A step-by-step description of path A in terms of visual transitions

Regarding the color plate presented in Fig. 6.8, we obviously notice than the sub-areas linked to the v-lines are shorter but better distributed all along the path. The Bretagne tower is viewable regularly but each time for a small period. With reference to s-lines, one may note the lack of strong visual events between B1 and B3 positions (where the path B crosses the Royale square). More globally, comparing both frequency diagrams, the s-lines’ transitions in path B seem less significant than in path A.

Fig. 6.8

A step-by-step description of path B in terms of visual transitions

Discussion

Figure 6.9 shows an improved representation of visual events linked to s-line. From the points of the Figs. 6.7 and 6.8 we have produced a curve with a natural smoothing spline operator. This arbitrary smoothing exhibits two phenomena related to s-partitions: amplitude and frequency of visual events. The A path shows strong variations on long periods, and the path B shows small variations on short periods. Therefore, concerning the horizontal visual events (s-lines), the A path could be described as varied while the B path can be described as more constant. And concerning the vertical visual events (v-lines), the A path is clearly less fluctuating than the B path.

Fig. 6.9

Comparison of diagrams related to the visual properties of paths A and B

This method could be used to show the discontinuities or visual events in the field of view and therefore shows also where we could find some important changes in 3D isovists. This assumption is limited by our approximation of vertical events: we only take into account the central axis of the vertical landmarks while they have an unneglectable width. This approximation allows more legible maps but at the cost of the precision of the results.

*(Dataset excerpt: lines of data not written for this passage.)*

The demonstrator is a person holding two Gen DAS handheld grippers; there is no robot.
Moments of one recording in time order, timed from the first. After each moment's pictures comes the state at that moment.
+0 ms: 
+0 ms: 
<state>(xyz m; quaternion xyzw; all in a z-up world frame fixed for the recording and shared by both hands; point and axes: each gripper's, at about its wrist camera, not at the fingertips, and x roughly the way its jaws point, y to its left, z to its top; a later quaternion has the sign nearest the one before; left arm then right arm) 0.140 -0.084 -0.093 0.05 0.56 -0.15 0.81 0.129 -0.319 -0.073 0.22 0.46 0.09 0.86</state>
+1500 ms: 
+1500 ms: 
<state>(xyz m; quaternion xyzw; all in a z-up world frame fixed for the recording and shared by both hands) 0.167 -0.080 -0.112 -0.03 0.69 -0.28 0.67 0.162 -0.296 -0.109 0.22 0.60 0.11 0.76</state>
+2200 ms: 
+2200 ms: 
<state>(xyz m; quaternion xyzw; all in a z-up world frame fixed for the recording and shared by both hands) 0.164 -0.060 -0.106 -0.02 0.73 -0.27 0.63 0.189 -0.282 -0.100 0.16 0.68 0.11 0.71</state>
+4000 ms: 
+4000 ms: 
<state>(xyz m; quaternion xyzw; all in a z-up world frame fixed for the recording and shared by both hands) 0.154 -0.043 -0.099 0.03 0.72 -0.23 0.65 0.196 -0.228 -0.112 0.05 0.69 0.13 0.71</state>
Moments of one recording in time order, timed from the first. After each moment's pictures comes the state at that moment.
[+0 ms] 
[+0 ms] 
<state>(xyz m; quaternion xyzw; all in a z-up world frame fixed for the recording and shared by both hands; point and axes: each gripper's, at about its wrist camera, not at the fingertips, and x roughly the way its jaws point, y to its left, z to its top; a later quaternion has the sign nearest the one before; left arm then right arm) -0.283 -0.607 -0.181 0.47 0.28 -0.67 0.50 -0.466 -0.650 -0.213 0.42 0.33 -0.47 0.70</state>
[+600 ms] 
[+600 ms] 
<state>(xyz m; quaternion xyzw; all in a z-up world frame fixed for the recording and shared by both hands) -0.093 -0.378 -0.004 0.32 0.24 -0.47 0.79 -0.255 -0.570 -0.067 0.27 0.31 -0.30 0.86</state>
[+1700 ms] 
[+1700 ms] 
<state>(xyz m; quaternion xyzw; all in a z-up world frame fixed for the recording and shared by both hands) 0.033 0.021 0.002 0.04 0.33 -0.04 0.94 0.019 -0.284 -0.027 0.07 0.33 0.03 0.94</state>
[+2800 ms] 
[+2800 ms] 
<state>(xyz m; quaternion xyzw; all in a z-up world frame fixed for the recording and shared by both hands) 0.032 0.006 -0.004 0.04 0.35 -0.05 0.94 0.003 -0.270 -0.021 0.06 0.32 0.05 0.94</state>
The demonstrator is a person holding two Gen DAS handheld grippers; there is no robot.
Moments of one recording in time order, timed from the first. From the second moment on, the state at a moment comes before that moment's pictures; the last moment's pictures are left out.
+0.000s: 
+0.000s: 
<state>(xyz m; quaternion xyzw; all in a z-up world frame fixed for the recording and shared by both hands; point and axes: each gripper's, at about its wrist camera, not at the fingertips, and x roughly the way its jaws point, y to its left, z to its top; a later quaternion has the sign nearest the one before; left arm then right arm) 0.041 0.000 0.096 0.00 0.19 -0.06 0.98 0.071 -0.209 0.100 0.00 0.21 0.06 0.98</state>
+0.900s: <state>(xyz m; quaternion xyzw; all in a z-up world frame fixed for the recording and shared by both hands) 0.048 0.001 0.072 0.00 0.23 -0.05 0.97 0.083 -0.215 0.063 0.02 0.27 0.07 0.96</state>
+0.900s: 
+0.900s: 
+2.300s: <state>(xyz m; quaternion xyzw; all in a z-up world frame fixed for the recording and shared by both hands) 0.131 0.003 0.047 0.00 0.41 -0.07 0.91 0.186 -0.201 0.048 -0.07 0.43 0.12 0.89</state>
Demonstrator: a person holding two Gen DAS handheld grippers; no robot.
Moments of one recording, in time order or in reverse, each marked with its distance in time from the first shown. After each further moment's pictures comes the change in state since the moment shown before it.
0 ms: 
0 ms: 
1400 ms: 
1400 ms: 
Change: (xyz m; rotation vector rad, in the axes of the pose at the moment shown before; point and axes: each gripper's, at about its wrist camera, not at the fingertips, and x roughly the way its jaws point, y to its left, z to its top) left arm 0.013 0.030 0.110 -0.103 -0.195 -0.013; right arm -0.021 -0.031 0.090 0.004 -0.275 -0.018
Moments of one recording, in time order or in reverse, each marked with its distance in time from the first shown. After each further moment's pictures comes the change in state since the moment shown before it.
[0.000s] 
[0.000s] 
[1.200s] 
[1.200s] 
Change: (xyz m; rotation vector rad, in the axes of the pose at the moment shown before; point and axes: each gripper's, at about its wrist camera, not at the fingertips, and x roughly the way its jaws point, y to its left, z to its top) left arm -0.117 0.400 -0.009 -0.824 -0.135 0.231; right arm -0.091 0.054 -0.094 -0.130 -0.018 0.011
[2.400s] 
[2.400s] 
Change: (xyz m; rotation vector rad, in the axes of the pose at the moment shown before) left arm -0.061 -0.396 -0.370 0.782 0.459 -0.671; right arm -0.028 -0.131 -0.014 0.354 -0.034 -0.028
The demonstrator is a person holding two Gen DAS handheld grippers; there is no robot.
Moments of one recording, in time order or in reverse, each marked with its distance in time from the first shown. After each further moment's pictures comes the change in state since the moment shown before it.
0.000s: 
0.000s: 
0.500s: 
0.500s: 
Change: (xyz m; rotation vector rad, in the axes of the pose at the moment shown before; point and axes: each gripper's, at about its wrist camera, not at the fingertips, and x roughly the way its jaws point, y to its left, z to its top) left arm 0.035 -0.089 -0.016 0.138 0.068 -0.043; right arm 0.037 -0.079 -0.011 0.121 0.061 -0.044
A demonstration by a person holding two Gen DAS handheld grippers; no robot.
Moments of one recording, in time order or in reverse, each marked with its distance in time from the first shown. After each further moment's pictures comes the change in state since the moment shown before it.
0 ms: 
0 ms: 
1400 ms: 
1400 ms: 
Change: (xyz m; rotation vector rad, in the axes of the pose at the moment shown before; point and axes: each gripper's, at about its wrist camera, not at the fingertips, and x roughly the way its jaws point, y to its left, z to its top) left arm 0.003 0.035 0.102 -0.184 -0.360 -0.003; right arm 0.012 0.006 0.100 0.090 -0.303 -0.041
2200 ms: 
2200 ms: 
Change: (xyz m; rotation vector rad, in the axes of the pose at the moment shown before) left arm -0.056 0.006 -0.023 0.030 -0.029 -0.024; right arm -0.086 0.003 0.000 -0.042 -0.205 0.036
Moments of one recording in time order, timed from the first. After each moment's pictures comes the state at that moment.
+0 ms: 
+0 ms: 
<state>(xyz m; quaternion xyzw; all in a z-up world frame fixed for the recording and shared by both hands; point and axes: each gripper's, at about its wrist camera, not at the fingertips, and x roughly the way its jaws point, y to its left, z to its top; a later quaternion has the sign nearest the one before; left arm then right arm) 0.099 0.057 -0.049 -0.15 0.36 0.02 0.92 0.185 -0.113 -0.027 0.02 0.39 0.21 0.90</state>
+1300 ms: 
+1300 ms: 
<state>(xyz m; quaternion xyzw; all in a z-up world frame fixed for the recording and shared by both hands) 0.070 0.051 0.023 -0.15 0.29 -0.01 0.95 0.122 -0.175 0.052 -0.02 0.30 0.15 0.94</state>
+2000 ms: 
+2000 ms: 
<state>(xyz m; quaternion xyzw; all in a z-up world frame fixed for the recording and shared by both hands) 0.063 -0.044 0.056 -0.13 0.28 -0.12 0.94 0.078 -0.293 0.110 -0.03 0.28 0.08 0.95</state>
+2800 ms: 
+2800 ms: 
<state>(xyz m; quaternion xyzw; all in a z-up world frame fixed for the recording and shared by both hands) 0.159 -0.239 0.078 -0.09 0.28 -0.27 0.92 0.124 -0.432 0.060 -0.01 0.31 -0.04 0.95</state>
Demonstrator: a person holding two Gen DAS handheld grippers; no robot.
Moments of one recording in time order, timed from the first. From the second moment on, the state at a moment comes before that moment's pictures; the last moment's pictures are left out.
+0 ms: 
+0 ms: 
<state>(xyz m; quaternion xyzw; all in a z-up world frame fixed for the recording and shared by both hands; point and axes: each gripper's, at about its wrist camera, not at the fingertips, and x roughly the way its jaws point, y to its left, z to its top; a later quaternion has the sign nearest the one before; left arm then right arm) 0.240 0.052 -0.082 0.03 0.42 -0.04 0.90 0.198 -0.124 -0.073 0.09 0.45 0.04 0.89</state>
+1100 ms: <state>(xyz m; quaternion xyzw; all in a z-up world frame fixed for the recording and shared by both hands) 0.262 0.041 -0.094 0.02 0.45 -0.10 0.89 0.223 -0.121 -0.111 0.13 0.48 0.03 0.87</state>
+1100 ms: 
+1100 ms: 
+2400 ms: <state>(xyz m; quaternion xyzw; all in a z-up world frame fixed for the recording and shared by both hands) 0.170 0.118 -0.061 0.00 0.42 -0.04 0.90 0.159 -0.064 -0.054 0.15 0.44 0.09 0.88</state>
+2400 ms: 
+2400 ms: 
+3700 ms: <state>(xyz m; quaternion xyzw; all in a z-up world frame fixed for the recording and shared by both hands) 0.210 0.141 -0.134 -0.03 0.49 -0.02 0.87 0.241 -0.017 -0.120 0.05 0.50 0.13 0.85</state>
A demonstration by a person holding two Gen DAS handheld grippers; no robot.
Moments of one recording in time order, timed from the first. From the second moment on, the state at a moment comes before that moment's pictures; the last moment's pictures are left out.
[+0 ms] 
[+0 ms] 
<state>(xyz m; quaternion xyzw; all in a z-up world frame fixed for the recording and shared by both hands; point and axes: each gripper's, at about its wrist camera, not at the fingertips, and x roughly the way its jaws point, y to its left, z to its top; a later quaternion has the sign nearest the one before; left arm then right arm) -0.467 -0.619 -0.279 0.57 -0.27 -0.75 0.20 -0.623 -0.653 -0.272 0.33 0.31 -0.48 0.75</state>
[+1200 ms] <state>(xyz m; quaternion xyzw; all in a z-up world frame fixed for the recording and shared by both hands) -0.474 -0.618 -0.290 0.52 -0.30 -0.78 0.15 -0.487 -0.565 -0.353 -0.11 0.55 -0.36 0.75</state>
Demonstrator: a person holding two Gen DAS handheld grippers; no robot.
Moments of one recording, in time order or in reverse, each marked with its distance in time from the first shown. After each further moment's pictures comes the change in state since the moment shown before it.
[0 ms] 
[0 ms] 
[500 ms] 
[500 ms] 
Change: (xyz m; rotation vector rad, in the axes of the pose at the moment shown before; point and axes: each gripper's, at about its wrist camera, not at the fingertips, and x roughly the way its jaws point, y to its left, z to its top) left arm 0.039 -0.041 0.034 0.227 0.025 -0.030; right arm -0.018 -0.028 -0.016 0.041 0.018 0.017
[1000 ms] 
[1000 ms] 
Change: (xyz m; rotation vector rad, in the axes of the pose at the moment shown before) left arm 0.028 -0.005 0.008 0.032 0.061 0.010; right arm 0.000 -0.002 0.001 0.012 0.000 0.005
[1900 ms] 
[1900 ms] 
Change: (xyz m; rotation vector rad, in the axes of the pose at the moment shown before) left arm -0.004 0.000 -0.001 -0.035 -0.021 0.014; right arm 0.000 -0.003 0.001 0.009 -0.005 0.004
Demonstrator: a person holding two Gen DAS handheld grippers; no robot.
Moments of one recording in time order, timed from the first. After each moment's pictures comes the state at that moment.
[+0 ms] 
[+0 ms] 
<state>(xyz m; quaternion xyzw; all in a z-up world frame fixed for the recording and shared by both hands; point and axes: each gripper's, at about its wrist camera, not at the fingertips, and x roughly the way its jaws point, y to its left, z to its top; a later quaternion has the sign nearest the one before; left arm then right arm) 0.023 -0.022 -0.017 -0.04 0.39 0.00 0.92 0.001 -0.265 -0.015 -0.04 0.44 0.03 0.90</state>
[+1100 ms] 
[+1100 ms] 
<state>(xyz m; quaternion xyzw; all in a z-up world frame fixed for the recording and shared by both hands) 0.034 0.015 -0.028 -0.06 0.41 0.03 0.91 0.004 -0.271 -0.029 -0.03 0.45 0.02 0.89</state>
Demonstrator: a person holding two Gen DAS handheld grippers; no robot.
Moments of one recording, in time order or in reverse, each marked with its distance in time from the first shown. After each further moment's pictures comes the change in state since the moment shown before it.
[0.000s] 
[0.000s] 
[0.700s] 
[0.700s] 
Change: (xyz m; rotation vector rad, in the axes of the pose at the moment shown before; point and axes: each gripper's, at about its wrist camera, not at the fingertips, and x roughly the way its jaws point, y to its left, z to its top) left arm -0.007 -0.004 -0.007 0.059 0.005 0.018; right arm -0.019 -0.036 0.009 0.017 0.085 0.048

Concerning the e-lines, the question that arise is how the e-line and e-partitions could be weighted in order to be combined to the weighted s-line and v-line. In other words, how we could assess the importance of the visual events represented by e-line?

Conclusion

This study is a contribution to the open space convex partition solution proposed by Peponis et al. (1997). Our main goal is to enrich their pioneering proposal in two different manners. First one has to do with some sort of s-lines’ weighting. Second one integrates landscape saliencies (from verticality point of view). Both extensions aim to put the emphasis on anthropocentric aspects, and to go beyond pure geometrical partition of open spaces.

Further work concerns the application of our method to the e-partitions in order to study the relative importance of e-lines compared to s-lines and v-lines. Secondly, the v-lines generation has to be done from any vertical landmark with some perceptive quality. And lastly we have to integrate the terrain model in the computation as the variations in the terrain could bring some new kind of convex partition of the space.